Whole-metagenome can reach higher resolutions of taxonomical annotation and provide functional gene profiles directly, comparatively with marker gene sequencing. Additionaly, this strategy alleviates biases from primer choice and enables the detection of organisms across all domains of life. The disadvantage of this approach is the cost. Additionally, collections involving a host species should be carefuly considered. Host's DNA can easily be present in higher proportions comparatively with the microbial DNA, which will translate in a lower number of microbial reads which can impair results. Metagenomic classification can be performed by matching reads against a database or assembling reads into contigs, followed by contig match to a database to identify the taxon of each sequence.
In a whole-metagenome analysis the first step is the quality control of the reads by trimming and removing of low quality bases/reads. After this quality control step, in metagenomic experimental steps involving a host species, host reads need to be removed prior to the following analysis. For enviromental samples, this step does not need to be performed.
After quality control, the reads can either be assembled into longer contiguous sequences (assembled into contigs) or passed directly to the taxonomic classifier. The latter is useful for quantitative community profiling and identification of organisms with close relatives on curated databases. When no close relative exist, as can occur in environmental samples, assembly of reads into contigs can be useful since they allow a better assessement of single-copy and conserved genes, taxonomic classification, genome completeness.

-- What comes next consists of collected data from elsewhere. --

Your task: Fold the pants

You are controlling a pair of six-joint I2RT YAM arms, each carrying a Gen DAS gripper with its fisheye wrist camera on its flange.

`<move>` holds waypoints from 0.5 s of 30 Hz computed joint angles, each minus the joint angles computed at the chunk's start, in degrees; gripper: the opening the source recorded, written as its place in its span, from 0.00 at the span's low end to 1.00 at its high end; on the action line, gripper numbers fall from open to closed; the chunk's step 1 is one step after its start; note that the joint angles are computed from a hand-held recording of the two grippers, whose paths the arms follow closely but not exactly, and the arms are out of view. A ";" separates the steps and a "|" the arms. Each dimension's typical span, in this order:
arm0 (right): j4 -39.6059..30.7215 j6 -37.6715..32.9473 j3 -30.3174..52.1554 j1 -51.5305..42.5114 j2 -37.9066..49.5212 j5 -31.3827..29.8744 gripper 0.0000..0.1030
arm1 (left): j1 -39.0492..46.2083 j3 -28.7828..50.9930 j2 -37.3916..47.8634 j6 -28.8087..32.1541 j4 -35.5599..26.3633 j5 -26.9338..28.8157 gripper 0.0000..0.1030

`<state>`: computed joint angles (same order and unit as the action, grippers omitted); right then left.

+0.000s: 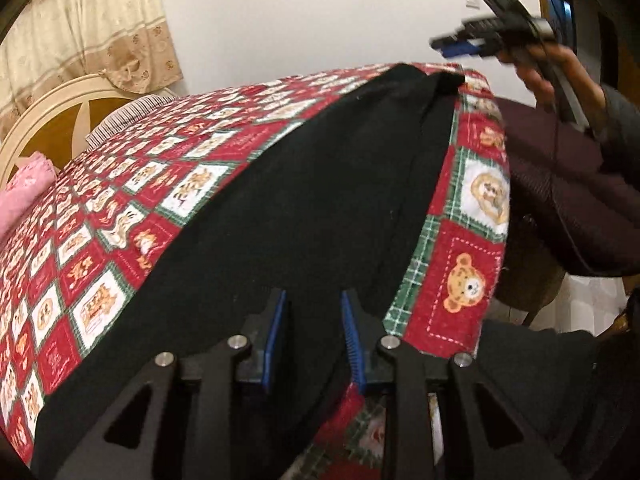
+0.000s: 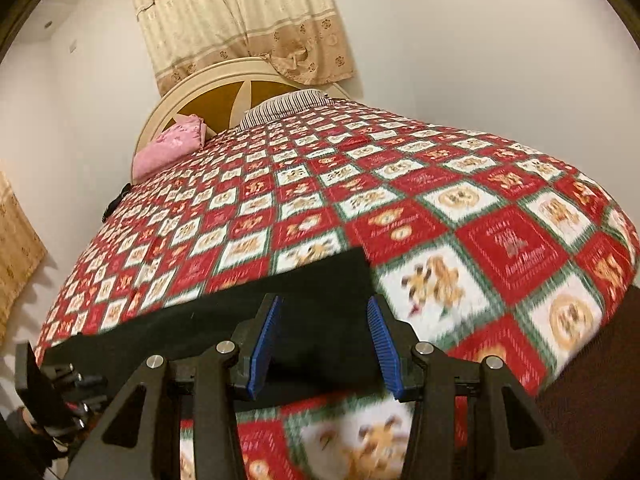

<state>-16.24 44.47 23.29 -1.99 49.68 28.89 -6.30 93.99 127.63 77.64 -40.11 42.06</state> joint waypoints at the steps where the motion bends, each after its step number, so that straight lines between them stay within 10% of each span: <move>1: 1.73 -2.31 0.47 -2.57 1.99 -1.48 0.46 | -0.27 -0.69 -0.18 -0.27 1.16 -0.41 0.30; 9: 15.25 -11.12 1.73 -21.41 17.46 -21.74 0.41 | -0.91 0.38 0.84 -2.20 0.81 -0.29 0.31; 11: 15.19 -11.92 2.44 -20.07 18.27 -19.28 0.08 | -0.98 1.92 1.88 -2.54 -0.54 -0.10 0.31; 15: 13.92 -13.75 4.78 -16.65 18.29 -13.31 0.03 | -0.98 3.01 2.78 -2.58 -1.57 0.36 0.31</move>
<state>-2.32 30.72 28.07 -18.64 67.96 15.58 -7.28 97.00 130.41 75.06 -41.68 42.42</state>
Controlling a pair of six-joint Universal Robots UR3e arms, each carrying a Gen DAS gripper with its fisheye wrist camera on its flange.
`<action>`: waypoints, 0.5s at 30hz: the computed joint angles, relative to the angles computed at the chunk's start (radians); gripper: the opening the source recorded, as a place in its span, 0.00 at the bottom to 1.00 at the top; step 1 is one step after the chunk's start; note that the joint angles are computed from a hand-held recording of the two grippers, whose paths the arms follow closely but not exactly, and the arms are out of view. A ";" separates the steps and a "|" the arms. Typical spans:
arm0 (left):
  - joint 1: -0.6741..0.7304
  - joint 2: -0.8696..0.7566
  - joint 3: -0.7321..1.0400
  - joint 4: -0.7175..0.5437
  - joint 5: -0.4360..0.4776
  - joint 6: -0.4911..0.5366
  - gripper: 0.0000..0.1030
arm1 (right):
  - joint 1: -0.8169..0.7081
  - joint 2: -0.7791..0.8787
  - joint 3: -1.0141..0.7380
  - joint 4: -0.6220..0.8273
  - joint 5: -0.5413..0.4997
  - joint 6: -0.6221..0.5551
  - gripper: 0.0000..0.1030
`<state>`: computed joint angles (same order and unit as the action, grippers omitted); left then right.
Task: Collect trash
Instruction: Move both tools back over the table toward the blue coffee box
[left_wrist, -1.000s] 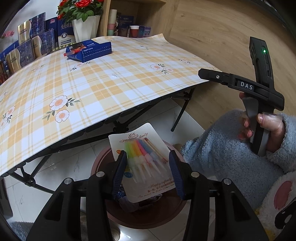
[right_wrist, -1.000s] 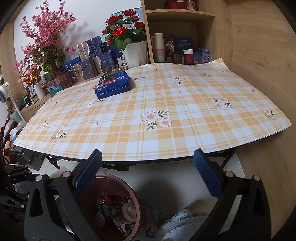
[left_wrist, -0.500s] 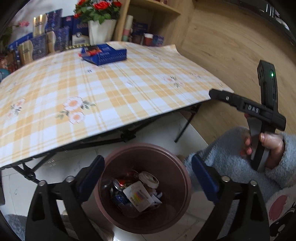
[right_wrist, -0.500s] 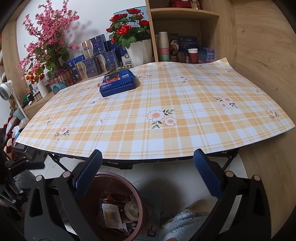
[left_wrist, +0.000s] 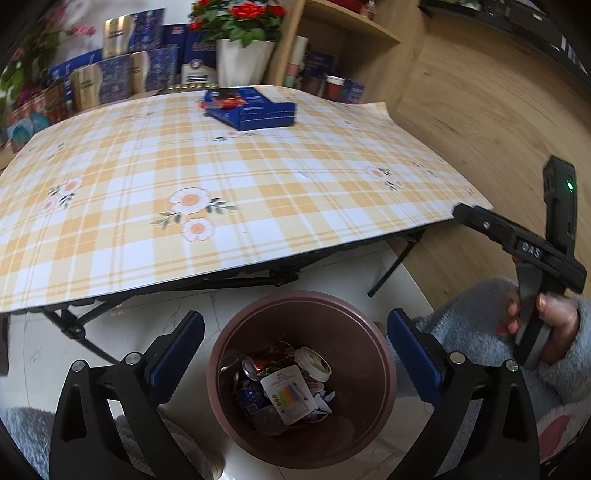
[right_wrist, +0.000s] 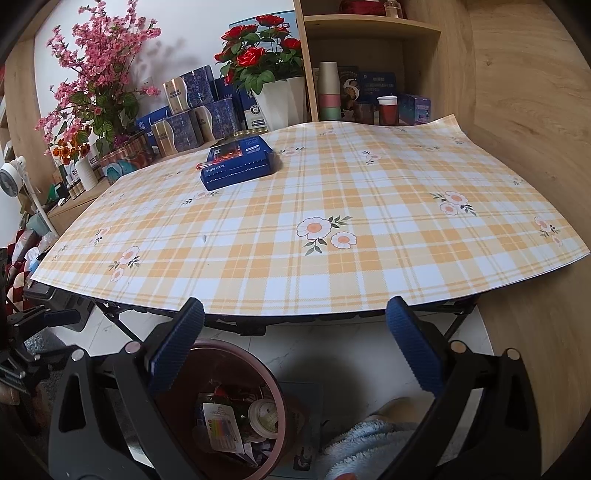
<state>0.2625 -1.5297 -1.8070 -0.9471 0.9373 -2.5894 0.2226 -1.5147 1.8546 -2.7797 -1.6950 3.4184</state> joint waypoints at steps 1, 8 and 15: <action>0.006 0.001 0.000 0.002 -0.002 -0.008 0.94 | 0.001 0.000 0.001 -0.001 -0.005 0.008 0.94; 0.067 -0.014 0.045 -0.043 -0.030 -0.102 0.94 | -0.047 0.003 -0.025 0.057 0.035 0.039 0.94; 0.048 -0.187 0.344 -0.145 0.012 -0.239 0.94 | -0.105 0.100 -0.185 0.088 0.087 0.009 0.94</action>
<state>0.3110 -1.7172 -1.4630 -1.0921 0.9497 -2.8280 0.1173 -1.4144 1.6693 -2.6915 -1.6076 3.4269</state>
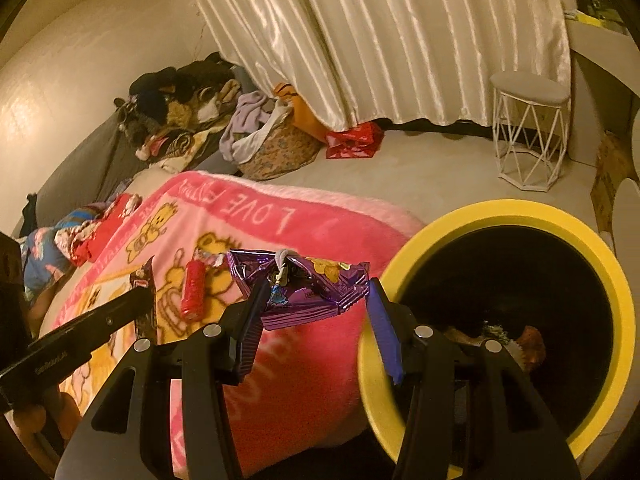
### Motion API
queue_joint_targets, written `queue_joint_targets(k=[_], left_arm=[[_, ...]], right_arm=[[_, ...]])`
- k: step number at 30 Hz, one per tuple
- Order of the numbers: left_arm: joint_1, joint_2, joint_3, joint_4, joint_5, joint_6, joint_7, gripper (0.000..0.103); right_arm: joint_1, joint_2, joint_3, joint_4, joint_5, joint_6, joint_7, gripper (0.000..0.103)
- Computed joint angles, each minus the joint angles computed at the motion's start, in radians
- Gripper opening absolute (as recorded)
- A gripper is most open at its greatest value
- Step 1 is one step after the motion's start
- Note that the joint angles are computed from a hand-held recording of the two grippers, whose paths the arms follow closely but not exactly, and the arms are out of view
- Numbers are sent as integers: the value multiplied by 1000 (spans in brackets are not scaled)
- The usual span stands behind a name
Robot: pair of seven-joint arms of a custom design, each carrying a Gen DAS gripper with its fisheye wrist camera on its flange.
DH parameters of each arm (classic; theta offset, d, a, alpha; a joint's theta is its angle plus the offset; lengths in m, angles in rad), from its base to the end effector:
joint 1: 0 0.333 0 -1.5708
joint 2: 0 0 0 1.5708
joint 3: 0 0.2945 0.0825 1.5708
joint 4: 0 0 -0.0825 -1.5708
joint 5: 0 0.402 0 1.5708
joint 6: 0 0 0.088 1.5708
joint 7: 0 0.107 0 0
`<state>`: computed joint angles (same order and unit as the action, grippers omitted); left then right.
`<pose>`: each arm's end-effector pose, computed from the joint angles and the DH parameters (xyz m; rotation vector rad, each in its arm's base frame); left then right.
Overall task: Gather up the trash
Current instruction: 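Carry the brown and purple wrappers over the yellow-rimmed bin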
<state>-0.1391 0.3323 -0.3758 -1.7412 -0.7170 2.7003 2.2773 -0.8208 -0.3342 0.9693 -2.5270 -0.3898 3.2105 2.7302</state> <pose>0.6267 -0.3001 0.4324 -1.3085 2.4831 -1.2545 0.4949 0.1177 0.4013 -1.1791 2.0074 -0.6316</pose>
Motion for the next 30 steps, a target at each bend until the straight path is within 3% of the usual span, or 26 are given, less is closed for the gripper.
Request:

A feature table is obtained quatifying the frequency of the feature sequences in each sample. To this feature table, a taxonomical assigment will be performed (kingdom, phylum, class, order, family, genus and species).
At this stage, alpha and beta diversity will be evalutated to assess microbiota diversity. A phylogenetic tree will be generated based on the detect species. Co-occurence, correlation and discrimination of phylotypes by condition or group will also be carried, if applicable.
Functional annotation is performed using the genes present in the dataset which are combined into modules and pathways for more comprehensive information.